What you should do >> Take every line of the material below that includes the string "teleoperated" and copy it out.

Data for this task >>
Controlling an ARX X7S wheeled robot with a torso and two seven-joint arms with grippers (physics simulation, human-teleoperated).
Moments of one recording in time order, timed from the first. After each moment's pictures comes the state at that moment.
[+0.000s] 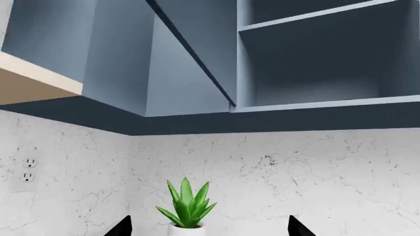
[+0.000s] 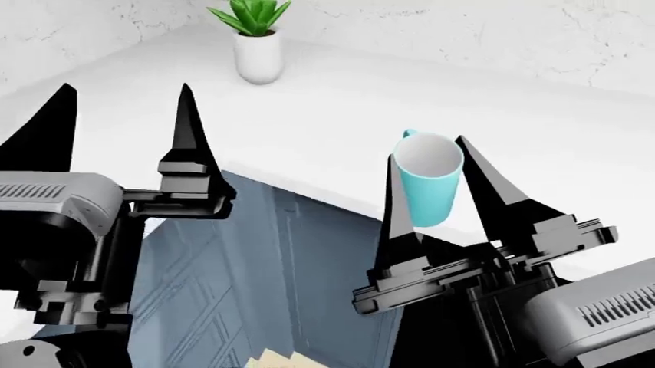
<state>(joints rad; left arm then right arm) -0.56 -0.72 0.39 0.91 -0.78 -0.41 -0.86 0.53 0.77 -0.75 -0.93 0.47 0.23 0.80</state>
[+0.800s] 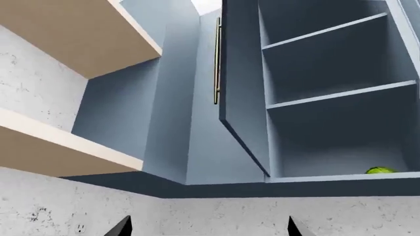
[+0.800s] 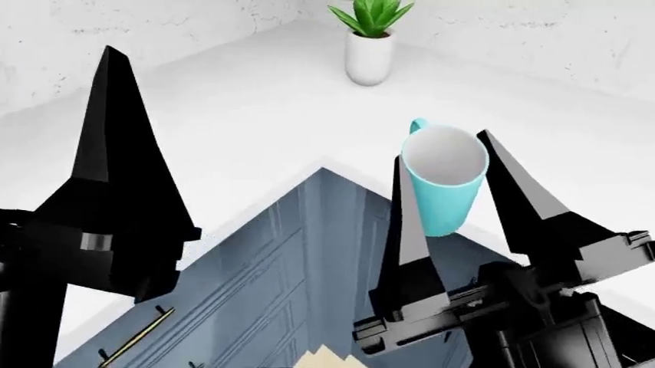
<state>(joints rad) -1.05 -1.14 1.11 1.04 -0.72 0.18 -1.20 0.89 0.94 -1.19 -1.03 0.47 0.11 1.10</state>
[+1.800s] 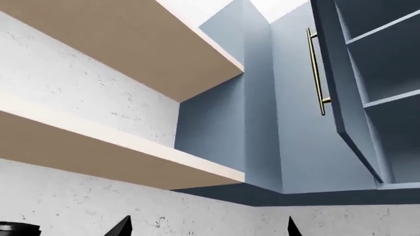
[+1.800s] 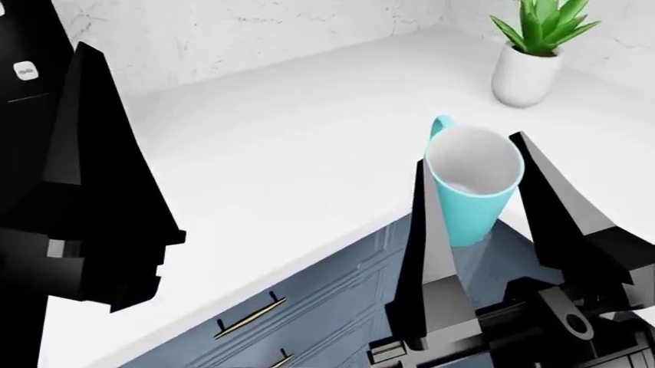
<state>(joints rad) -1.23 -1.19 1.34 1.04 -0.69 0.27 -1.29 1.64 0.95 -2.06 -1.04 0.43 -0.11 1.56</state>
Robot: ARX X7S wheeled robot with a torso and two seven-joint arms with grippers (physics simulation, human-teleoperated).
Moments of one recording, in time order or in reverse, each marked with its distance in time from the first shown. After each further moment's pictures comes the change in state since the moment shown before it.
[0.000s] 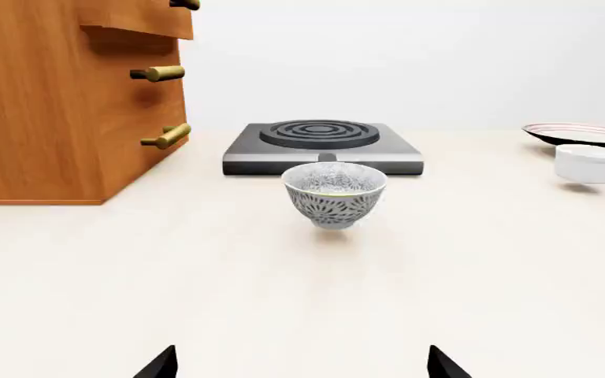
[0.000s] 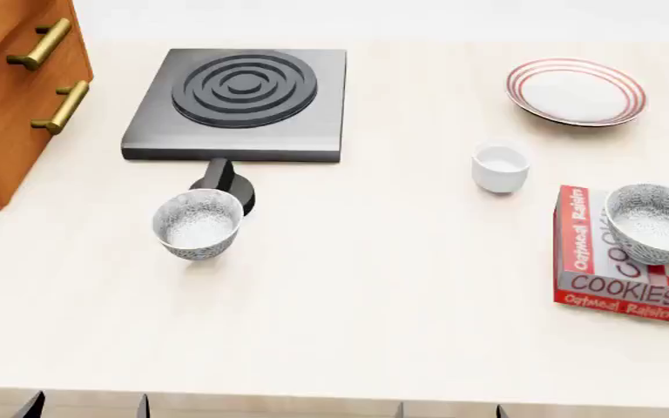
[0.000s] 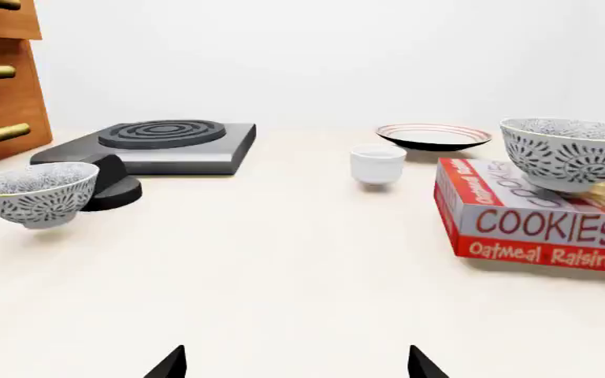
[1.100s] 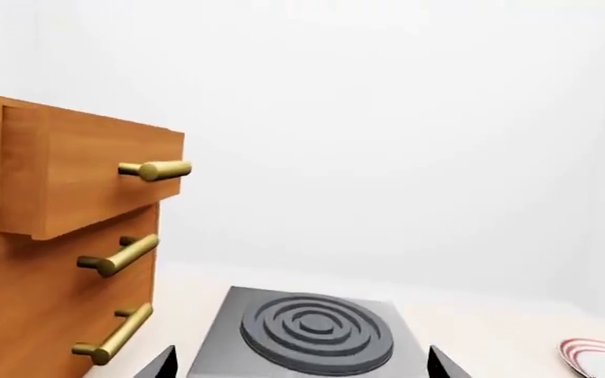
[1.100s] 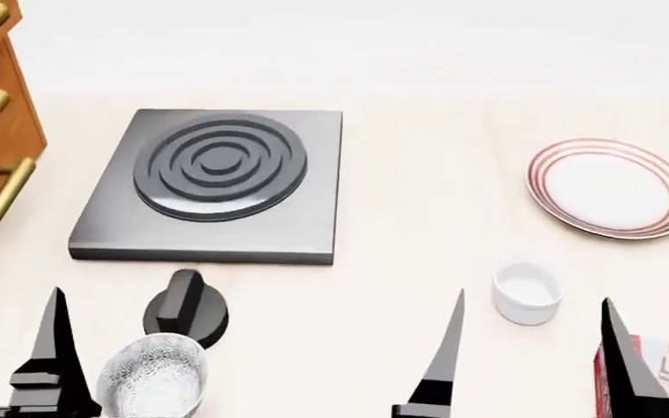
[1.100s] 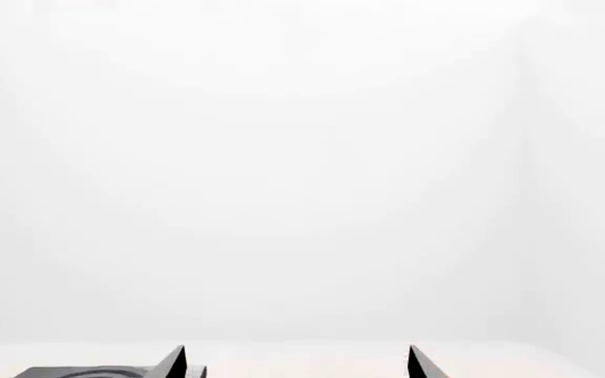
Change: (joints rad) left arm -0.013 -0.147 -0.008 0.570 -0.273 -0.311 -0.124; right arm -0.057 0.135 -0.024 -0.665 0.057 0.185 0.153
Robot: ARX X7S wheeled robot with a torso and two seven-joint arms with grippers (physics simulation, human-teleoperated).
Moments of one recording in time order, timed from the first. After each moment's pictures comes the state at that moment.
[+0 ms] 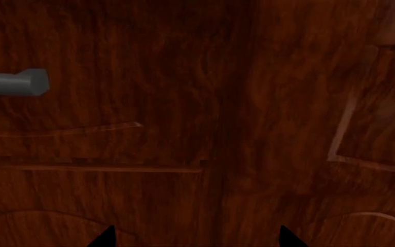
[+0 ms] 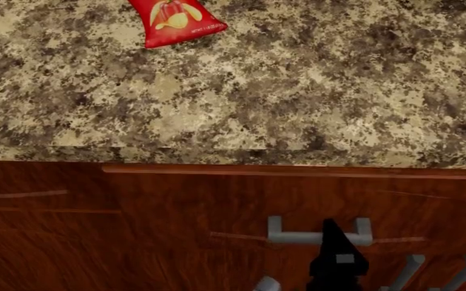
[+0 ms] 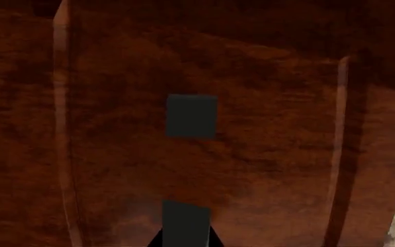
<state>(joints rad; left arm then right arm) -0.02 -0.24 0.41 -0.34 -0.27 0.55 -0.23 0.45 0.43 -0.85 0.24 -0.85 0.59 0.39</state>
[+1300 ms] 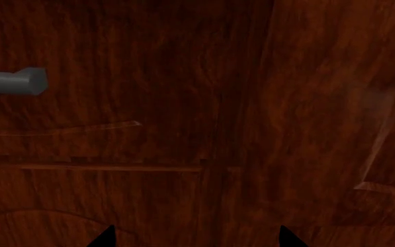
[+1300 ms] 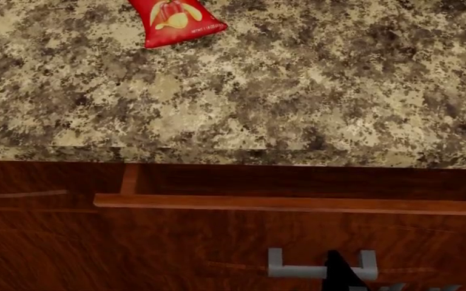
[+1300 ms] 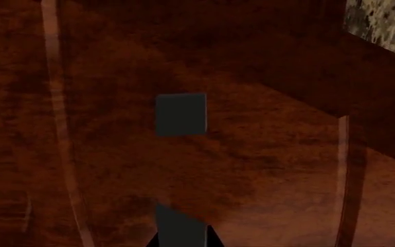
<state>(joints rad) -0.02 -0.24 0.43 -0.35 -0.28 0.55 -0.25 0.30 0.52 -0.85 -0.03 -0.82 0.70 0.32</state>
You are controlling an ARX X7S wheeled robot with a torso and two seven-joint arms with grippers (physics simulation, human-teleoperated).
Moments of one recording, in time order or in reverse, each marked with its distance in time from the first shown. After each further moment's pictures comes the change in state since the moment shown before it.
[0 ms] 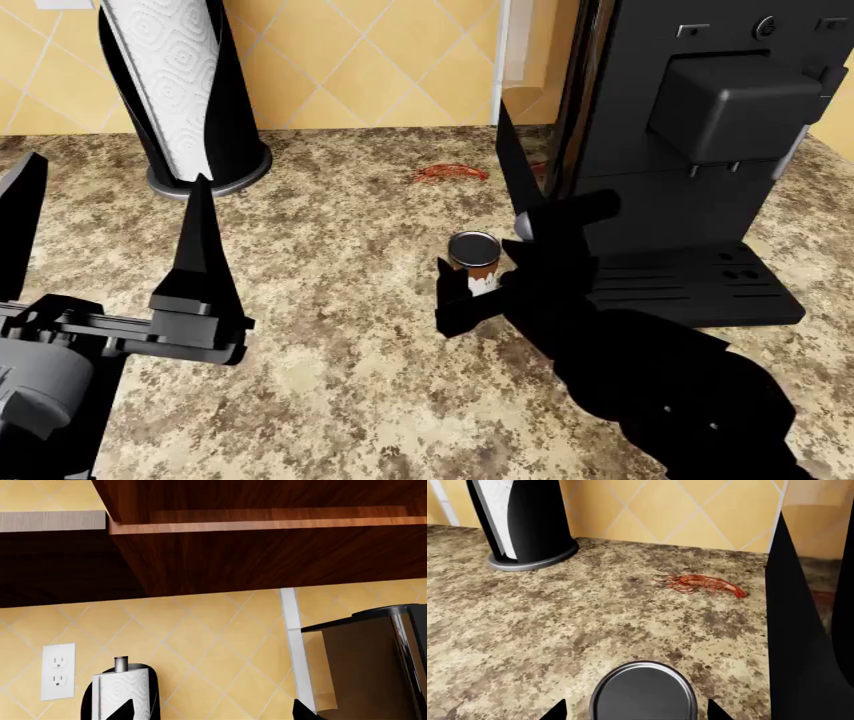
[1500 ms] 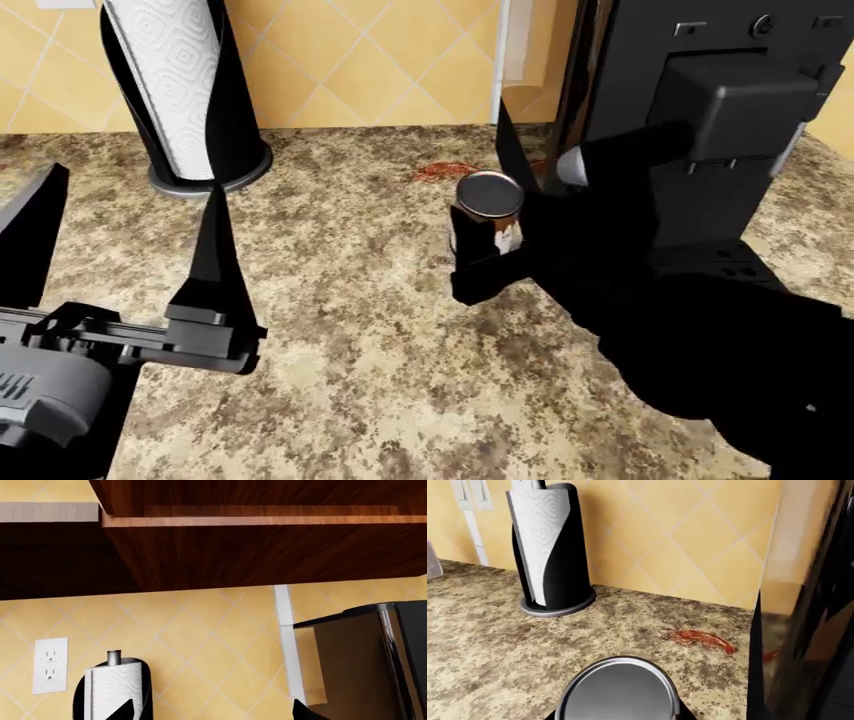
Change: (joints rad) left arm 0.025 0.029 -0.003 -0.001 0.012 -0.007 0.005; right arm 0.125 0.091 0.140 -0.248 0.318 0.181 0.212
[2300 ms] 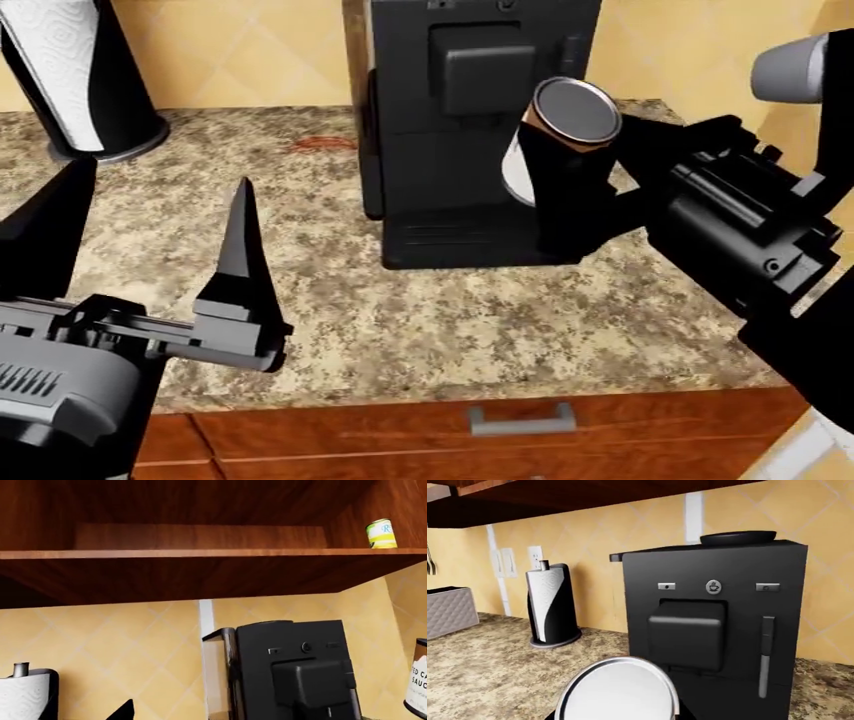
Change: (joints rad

Result >>
Controlling an ARX X7S wheeled robot with a torso and two seven-joint arms with grippers (physics simulation, human-teleoperated).
Robot: ARX X7S wheeled robot with a torso and two seven-joint arms with grippers (physics simulation, human-teleoperated).
Robot: ARX X7S wheeled robot with a torso and two seven-joint arms with grippers (physics simulation, human-teleoperated).
You are controlling an ARX X7S wheeled robot with a torso and two seven-joint arms with grippers (physics simulation, human-teleoperated).

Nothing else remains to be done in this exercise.